A NASA computer model produced this high resolution simulation of global winds. (Source: William Putman/NASA Goddard Space Flight Center) This beautiful visualization simulates global wind patterns, including jet streams in the Northern and Southern hemispheres, as well as individual tropical cyclones. It was produced by a system of integrated models, called GEOS-5, run on a NASA supercomputer. Click on the image to get a bigger view and look in particular for small white circles in the Atlantic and Pacific oceans. If you look closely, you'll see faint spiral arms. And a dark center is clearly visible in the center of the one located off the coast of China. These are surface winds from cyclones simulated by the model. The other features are upper level winds, with red coloring indicative of the highest speeds. They look like atmospheric rivers — and in a sense, they are: These are jet streams. (For an even higher resolution version of the image, which allows you to zoom in very close to individual features, click here.) http://www.youtube.com/watch?v=FNnIrIuNbeA This second simulation, also produced by the GEOS-5 supercomputer model, visualizes jet stream patterns in the Northern Hemisphere. As it progresses, you'll notice that the jet stream develops big kinks over North America. Some research has shown that warming in the Arctic is contributing to these big jet stream kinks, which in turn tends to cause weather events such as heat waves and extreme rainfall events to stall and therefore linger longer than they otherwise would. (Andrew Freedman explains the research in this story at Climate Central.) By modeling atmospheric wind flows, scientists hope to gain better insights into how climatic factors affect weather. NASA is using GEOS-5 to do much more than simulate global wind patterns. Run on the Discover supercomputer at the NASA Center for Climate Simulation, the modeling system has been simulating weather down to a geographic resolution of just 3.5 kilometers across. Here's how NASA describes the project:
The complete 2-year “Nature Run” simulation—a computer model representation of Earth's atmosphere from basic inputs including observed sea-surface temperatures and surface emissions from biomass burning, volcanoes and anthropogenic sources—produces its own unique weather patterns including precipitation, aerosols and hurricanes.

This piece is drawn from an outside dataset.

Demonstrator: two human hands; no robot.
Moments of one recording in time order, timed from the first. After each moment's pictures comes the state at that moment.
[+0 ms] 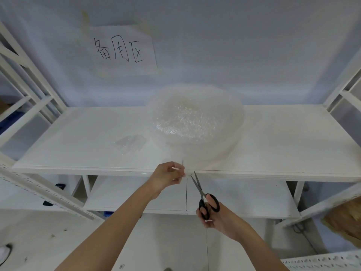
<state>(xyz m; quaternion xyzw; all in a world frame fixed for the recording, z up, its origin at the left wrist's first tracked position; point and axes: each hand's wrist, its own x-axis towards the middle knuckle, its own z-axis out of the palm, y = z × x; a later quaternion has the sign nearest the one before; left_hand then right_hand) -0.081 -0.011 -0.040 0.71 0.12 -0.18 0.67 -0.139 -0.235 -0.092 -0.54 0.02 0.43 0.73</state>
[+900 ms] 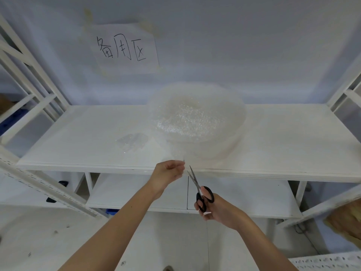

http://www.youtube.com/watch?v=mlvLX7YvI88 Here's another product of this modeling effort: a collection of visualizations, from the NASA/Goddard Space Flight Center Scientific Visualization Studio, showing clouds moving over Africa, Europe, Australia, North America, Florida, South America and Antarctica. Keep in mind when you watch the simulations that they show no passage of day and night. If that diurnal effect had not been removed, sunrises and sunsets would sweep across the scene repeatedly and distract from visualizing cloud movements. Even so, you can see one diurnal pattern: Big puffy clouds blossoming and subsiding over Africa in a cyclical pattern. Each day, the clouds grow as heating from the sun causes water vapor to rise in the atmosphere. Here's how the process works: As water vapor rises higher and higher it cools, and when the temperature gets below the dew point, tiny water droplets condense, forming clouds. With nightfall, the solar energy that was causing water vapor to rise goes away. So the cloudiness subsides.